After reading the vituperative letters in response to Assemblywoman Vandervalk's excellent OpEd piece on vaccination (June 17), I am devastated that we are shutting down the dialogue with vicious name calling. It's through debate that facts are disclosed, beliefs are challenged, alternatives are examined, change and progress occur. Until big questions regarding universal vaccination can be adequately addressed, Ms. Vandervalk is fighting for New Jersey’s right to have a choice. Too many people feel entitled to summarize topics of great complexity without offering a balanced assessment nor admitting where science has not kept up with our desire to believe in this last sacred cow of public health policy.
Is it possible that we do not fully understand every mechanism of the miraculous human body and that we therefore have not foreseen all the ramifications of our expanding decision to inject entire generations of children with more pathogens and toxins than ever before in the history of the world? Do not think for one moment that vaccination is a simple medical procedure. It is entwined into our medical, societal, political, state and federal governmental and industry systems with billions of dollars at stake. But please don't worry about the man behind the curtain. It's much easier to believe you are protecting your precious babies with every vaccine that modern man can concoct. So hang on for the ride, because there are 70 shots on the CDC schedule and 350+ vaccines under development.
If Jill Stoller traced disease rates since the 1800s, she would find that deaths fell substantially, nearly disappearing before mass immunization was even introduced. Disease was spread by overcrowding, malnutrition and raw sewage in the streets. Disease was halted through improved sanitation and hygiene. And yes, Irwin Berkowitz, these diseases are prevalent in other parts of the world, but only because developing countries do not benefit from the health and sanitation infrastructure that we take for granted in America.

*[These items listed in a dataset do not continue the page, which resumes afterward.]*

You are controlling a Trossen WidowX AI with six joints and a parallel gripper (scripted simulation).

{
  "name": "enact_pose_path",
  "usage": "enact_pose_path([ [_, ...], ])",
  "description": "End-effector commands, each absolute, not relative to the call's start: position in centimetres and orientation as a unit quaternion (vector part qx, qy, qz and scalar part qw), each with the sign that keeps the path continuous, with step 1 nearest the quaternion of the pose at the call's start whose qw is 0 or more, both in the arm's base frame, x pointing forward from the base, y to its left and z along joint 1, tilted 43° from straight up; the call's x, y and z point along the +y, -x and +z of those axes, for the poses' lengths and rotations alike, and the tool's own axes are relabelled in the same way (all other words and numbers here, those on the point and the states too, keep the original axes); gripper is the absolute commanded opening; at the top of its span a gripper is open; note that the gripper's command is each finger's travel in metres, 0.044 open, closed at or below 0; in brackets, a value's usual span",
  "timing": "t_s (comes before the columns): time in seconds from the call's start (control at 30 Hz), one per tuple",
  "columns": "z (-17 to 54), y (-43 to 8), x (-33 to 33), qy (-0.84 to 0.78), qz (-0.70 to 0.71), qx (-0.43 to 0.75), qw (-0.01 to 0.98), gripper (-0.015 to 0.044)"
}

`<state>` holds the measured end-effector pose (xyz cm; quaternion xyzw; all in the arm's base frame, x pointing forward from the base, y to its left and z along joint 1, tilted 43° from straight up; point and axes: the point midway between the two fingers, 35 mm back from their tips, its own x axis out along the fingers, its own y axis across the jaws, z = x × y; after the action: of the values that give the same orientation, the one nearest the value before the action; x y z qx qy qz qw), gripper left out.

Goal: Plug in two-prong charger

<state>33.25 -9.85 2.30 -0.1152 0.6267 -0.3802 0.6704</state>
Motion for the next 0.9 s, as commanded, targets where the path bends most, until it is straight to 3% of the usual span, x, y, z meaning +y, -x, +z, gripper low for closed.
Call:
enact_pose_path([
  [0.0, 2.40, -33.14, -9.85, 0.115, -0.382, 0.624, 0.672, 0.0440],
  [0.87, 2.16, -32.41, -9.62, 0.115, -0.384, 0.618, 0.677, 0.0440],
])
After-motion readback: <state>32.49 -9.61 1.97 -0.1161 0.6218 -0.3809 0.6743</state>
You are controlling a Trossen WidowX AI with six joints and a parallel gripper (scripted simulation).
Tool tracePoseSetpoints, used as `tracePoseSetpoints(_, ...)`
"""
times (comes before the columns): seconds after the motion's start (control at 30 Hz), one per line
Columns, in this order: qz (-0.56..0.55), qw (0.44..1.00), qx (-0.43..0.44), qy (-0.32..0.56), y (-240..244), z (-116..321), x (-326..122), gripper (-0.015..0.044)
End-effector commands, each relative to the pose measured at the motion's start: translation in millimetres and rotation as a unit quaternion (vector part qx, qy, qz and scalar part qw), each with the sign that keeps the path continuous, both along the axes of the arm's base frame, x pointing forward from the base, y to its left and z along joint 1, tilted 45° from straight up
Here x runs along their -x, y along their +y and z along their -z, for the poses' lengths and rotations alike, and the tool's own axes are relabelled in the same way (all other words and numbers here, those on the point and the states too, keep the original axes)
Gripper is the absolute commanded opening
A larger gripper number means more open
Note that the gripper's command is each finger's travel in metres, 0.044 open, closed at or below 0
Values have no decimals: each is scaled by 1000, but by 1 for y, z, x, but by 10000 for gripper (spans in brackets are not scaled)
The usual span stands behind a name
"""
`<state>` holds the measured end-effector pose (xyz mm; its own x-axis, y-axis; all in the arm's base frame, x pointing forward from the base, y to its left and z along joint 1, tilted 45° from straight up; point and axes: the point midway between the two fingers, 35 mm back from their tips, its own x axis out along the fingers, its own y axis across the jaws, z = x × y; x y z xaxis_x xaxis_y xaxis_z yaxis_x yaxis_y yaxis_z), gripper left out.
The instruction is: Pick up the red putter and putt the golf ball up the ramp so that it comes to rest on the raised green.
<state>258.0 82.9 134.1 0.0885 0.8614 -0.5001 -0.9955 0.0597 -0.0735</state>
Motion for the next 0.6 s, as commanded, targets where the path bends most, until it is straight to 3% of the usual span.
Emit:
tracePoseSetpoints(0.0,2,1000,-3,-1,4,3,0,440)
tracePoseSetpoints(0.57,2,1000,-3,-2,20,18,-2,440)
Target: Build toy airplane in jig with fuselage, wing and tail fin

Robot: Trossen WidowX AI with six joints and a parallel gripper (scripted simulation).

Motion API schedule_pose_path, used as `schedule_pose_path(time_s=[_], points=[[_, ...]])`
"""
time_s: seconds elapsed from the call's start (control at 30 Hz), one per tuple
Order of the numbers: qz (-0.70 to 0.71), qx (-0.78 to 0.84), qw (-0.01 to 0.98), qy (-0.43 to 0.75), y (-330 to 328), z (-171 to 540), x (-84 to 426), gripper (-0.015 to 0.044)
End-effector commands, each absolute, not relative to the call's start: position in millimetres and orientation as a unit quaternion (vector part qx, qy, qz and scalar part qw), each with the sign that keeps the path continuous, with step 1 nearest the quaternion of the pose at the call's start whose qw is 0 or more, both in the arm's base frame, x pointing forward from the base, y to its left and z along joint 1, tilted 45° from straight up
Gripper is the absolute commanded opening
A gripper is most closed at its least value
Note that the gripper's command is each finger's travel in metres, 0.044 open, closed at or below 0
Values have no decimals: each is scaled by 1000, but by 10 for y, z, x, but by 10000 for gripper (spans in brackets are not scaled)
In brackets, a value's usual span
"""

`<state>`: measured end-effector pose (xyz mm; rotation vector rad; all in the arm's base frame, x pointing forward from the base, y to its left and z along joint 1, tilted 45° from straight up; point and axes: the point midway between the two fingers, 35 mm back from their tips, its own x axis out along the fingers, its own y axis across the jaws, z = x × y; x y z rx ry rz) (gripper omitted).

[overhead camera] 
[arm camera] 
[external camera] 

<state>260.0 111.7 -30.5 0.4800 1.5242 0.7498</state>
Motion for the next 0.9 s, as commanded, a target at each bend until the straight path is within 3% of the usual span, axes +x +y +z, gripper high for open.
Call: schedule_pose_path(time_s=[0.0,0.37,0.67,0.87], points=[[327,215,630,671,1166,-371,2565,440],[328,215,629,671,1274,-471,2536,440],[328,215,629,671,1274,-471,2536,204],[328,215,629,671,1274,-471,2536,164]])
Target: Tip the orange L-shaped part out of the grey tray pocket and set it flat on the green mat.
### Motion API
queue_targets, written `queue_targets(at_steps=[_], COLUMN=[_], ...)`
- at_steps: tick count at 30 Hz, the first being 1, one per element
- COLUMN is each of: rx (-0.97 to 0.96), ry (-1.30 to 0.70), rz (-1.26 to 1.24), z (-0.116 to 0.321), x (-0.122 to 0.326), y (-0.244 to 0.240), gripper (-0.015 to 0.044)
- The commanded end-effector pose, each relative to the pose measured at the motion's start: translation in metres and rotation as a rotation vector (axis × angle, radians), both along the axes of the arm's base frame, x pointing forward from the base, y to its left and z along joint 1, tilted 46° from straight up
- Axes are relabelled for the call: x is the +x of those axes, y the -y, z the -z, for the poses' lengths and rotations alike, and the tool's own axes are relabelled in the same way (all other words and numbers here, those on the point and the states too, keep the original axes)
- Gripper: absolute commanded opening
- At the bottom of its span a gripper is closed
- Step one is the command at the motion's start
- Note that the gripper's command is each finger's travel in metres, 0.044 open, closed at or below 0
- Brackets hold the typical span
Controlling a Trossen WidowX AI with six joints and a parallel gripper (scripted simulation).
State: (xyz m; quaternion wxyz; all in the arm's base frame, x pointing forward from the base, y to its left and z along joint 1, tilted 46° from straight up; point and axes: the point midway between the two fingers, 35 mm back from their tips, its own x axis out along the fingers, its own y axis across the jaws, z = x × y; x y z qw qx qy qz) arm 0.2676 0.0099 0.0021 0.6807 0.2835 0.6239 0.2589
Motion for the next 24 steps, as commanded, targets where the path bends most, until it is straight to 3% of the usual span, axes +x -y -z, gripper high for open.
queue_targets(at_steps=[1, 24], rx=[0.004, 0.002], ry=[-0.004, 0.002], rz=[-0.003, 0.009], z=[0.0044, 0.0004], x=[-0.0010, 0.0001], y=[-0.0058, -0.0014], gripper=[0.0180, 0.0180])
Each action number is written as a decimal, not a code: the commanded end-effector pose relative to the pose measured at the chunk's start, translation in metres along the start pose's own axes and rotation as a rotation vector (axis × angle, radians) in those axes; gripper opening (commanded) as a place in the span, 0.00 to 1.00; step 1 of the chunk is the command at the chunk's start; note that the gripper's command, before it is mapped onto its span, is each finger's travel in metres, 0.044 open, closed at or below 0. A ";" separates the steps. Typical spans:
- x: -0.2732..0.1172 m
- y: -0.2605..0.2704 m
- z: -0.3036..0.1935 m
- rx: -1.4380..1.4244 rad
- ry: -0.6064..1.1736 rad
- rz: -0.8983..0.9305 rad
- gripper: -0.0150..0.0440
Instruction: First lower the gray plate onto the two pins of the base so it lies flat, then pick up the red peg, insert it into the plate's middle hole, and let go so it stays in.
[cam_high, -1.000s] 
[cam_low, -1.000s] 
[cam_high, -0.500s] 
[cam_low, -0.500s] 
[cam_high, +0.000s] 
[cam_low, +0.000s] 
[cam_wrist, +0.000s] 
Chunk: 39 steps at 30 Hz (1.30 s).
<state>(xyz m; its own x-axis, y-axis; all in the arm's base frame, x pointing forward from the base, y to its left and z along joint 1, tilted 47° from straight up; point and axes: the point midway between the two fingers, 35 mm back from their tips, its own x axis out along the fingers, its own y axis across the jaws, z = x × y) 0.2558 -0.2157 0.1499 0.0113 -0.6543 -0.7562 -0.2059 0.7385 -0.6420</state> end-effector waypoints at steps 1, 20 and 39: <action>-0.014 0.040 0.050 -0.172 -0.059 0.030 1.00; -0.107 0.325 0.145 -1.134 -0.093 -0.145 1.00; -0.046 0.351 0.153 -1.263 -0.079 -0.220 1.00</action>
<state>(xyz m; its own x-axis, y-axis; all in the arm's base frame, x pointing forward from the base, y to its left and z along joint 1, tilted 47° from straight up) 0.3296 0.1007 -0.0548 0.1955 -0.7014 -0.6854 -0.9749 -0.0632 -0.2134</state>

As for Dr. Stoller’s assertions that vaccines don’t cause autism, she should have called Dr. Julie Gerberding, who admitted last week that the methodology used in CDC safety studies was flawed http://www.huffingtonpost.com/david-kirby/cdc-vaccine-study- design_b_108398.html or Dr. Bernadine Healy, former head of the NIH and current IOM member who said last month that our government fails to study vaccine-injured populations because they are afraid of what they might find. http://www.cbsnews.com/stories/2008/05/12/cbsnews_investigates/main4086809.shtml
Dr. Stoller further asserts that 85% of children must be vaccinated or diseases will return. Why aren’t there raging epidemics among adults who are notoriously undervaccinated? We have forgotten that measles and chickenpox were never deadly. Many adults get shingles today because chickenpox is no longer prevalent and we aren’t naturally boosted through periodic, benign exposure. Good thing there’s now a herpes zoster shot, 14x stronger than Varivax and, incidentally, recommended by the CDC. Until we do the long-term, controlled studies, we will never have the answers we need. Gardasil was fast-tracked through the FDA so quickly that they didn’t do efficacy testing for 11-year-olds. We don't even know how long its immunity lasts. Let’s admit that the system is not protecting our children.
I ran marketing for a top global investment firm. As someone who commissioned market research, I know that data can be manipulated to tell a story. There are no short cuts in life. We have to roll up our sleeves and do the work. Today, we no longer hear that "More Doctors Smoke Camels Than Any Other Cigarette." It took our government thirty years to stand up to Big Tobacco. Our children don't have thirty years.